Rejoice, there is hope for eternally single nerds

I know quite a few people, both at work and socially, who met their other half on internet dating sites. There is no longer a stigma attached to this and it’s right there isn’t. Frankly meeting someone down the pub when you’re pissed, they’re pissed and you can’t hear a thing has seemed like a bizarre route to a long term relationship to me for a very long time.

When I was still a student and exceptionally useless around the fairer sex due to various issues, including low self esteem, my university flatmates took things into their own hands and wrote a lonely hearts ad for me and placed it in the Guardian’s Soulmate’s section without telling me. The idea was to present me with a selection of normal and attractive respondents which I could then find excuses to either not date (despite the fact they wanted to date me) or find some sort of odd flaw with (she’s got enormous hands/feet/head/neck, she breathes loudly through her mouth being the normal sort of comment I’d write off famous Hollywood actresses with). However something rather unexpected happened, in that an attractive and very normal sounding girl replied to the advert. So much so, one of my flatmates decided to go out with her instead. They hadn’t told me about the ad at this point and it only came out many many years later. So my friend came down from the North of England for a date with someone who effectively had read about me and thought I sounded all right and went out for pizza with her in central London. I then briefly met up with the pair of them before I went off to drink beer with my mate (that’s how I know she was pretty). At the time it did seem a little odd my mate had gone on a blind date with someone in London but that was all pretty much in keeping with his impetuous nature and he was always doing stuff like that.

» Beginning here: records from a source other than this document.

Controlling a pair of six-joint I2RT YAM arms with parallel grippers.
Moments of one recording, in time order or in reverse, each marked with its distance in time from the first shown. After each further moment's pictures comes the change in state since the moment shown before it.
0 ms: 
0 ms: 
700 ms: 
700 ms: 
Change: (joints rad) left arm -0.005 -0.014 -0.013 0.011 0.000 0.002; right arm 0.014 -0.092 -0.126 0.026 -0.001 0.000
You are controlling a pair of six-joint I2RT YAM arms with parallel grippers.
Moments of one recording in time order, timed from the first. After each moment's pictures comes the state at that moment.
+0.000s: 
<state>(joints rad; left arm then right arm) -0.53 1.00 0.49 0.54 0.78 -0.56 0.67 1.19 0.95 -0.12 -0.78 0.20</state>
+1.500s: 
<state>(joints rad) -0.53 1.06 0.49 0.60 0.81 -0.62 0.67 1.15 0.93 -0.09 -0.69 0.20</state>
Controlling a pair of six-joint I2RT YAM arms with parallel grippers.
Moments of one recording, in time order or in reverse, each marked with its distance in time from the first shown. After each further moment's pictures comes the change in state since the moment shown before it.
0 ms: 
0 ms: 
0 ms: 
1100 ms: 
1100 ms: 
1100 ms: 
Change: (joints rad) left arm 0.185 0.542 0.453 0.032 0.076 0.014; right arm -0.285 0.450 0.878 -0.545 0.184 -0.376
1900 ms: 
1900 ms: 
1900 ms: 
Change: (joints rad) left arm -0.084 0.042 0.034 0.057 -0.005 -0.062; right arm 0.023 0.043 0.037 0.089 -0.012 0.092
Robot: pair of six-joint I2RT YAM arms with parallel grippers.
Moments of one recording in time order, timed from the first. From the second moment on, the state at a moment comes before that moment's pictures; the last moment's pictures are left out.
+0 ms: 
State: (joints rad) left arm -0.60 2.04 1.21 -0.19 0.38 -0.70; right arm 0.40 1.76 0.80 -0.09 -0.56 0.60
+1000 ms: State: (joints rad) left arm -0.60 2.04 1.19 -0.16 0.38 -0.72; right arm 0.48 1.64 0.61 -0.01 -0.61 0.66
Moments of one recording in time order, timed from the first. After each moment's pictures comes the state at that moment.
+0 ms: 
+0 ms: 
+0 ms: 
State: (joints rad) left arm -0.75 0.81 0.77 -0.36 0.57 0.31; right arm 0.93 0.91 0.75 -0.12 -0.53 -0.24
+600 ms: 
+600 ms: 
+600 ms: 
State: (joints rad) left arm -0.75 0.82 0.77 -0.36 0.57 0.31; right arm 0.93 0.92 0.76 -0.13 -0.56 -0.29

I don’t think I was even cross when I found out years later; I’ve been very lucky in the lady I ended up marrying and “what if” scenarios genuinely never cross my mind since I know I couldn’t have done better.

The internet nowadays is full of guides on how to get women to like you, and there was even a controversial Kickstarter called How to be awesome with women that was branded a rape manual by some. A steady diet of always available online porn and a life in front of a screen have genuinely convinced certain groups of boys that women are more or less a different species who need to be tricked into talking to them (if you have to) and then having sex with them. It’s all very odd, and wont really get better unless we teach our boys from an early age that girls are actually people too.

Fortunately Waterstones, the one remaining bastion of chain bookstores on our high street, appears to be seeking to remedy this. The “Dark Fantasy” (i.e. emo teen relationship books hidden behind a veneer of supernatural whimsy involving vampires and werewolves) has already been placed next to the single boy/man domain of science fiction and fantasy for sometime but the next step has been taken. Sci fi/fantasy now abides next to Romance in the Hatfield branch of Waterstones.

Good work guys, lets hope the influx of ladies into the nerds sanctury doesn’t frighten too many of them away.